# Cake or Bed?



## triplefan (Sep 3, 2008)

CAKE OR BED

A HUSBAND IS AT HOME WATCHING A FOOTBALL MATCH WHEN HIS WIFE INTERRUPTS,

'HONEY, COULD YOU FIX THE LIGHT IN THE HALLWAY? IT'S BEEN FLICKERING FOR WEEKS NOW.'

HE LOOKS AT HER AND SAYS ANGRILY: 
'FIX THE LIGHTS NOW? DOES IT LOOK LIKE I HAVE 'POWERGEN' WRITTEN ON MY FOREHEAD? I DON'T THINK SO!'

'FINE!'

THEN THE WIFE ASKS, 
'WELL THEN, COULD YOU FIX THE FRIDGE DOOR? IT WON'T CLOSE PROPERLY'

TO WHICH HE REPLIED:

'FIX THE FRIDGE DOOR? DOES IT LOOK LIKE I HAVE
'FRIDGIDAIRE' WRITTEN ON MY FOREHEAD? I DON'T THINK SO!

'FINE!' SHE SAYS, THEN YOU COULD AT LEAST FIX
THE STEPS TO THE FRONT DOOR? THEY ARE ABOUT TO BREAK'

'I'M NOT A CARPENTER AND I DON'T WANT TO FIX STEPS', HE SAYS,
"DOES IT LOOK LIKE I HAVE 'TAYLOR WOODROW' WRITTEN ON MY FOREHEAD? I DON'T THINK SO! 
I'VE HAD ENOUGH OF THIS, I'M GOING TOTHE PUB!!!!'

SO HE GOES TO THE PUB AND DRINKS FOR A COUPLE OF HOURS... 
HE STARTS TO FEEL GUILTY ABOUT HOW HE TREATED HIS WIFE, AND DECIDES TO GO HOME 
AS HE WALKS INTO THE HOUSE HE NOTICES 
THAT THE STEPS ARE ALREADY FIXED. 
AS HE ENTERS THE HOUSE , HE SEES THE 
HALL LIGHT IS WORKING. 
AS HE GOES TO GET A BEER, HE NOTICES 
THE FRIDGE DOOR IS FIXED.

HONEY, HE ASKS, 'HOW'D ALL THIS GET FIXED?' 
SHE SAID, 'WELL, WHEN YOU LEFT I SAT OUTSIDE AND CRIED. JUST THEN A NICE YOUNG MAN ASKED ME WHAT WAS WRONG, AND I TOLD HIM.

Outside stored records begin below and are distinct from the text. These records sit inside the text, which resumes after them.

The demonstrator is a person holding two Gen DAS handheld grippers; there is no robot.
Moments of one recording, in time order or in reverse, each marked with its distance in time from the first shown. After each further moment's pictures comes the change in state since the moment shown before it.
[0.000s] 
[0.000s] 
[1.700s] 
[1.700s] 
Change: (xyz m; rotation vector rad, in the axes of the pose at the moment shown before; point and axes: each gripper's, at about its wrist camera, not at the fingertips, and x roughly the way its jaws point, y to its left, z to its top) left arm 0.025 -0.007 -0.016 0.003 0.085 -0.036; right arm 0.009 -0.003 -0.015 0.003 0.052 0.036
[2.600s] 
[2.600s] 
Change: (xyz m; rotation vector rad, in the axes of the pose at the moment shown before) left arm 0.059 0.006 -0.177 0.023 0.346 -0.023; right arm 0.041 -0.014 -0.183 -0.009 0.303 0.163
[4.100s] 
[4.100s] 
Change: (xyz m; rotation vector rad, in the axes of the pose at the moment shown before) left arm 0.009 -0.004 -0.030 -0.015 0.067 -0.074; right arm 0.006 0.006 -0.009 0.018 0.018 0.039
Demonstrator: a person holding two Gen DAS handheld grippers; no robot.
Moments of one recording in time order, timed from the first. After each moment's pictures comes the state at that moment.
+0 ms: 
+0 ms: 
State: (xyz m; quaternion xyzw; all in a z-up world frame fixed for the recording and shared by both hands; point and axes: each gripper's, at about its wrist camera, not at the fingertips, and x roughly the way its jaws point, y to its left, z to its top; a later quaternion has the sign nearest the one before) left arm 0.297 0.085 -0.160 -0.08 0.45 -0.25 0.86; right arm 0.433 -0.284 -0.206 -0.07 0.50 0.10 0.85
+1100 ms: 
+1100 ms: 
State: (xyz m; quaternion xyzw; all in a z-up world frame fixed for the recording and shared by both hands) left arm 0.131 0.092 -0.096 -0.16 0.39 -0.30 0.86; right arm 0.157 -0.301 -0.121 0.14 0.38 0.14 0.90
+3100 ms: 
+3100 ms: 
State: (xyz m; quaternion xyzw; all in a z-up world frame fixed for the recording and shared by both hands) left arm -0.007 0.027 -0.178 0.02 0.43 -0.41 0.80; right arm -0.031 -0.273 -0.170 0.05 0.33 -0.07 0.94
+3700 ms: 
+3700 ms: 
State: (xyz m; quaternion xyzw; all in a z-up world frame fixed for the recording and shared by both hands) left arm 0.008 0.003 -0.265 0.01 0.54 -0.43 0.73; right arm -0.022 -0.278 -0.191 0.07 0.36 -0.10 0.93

HE OFFERED TO DO ALL THE REPAIRS, AND ALL I HAD TO DO WAS EITHER GO TO BED WITH HIM OR BAKE A CAKE.'

HE SAID, 
'SO WHAT KIND OF CAKE DID YOU BAKE?'

SHE REPLIED, 'HELLOOOOO.., DO YOU SEE 'MR KIPLING' WRITTEN ON MY FOREHEAD? I DON'T THINK SO!


----------



## j8keith (Jun 26, 2009)

:lol: :lol: :lol:


----------



## Nilesong (Jan 19, 2009)

:lol: :lol:


----------



## The Silver Surfer (May 14, 2002)

:lol:


----------



## conlechi (May 6, 2006)

:lol:


----------



## Hilly10 (Feb 4, 2004)

:lol: :lol: :lol: :lol:


----------



## Ady. (Oct 25, 2009)

:lol: :lol:


----------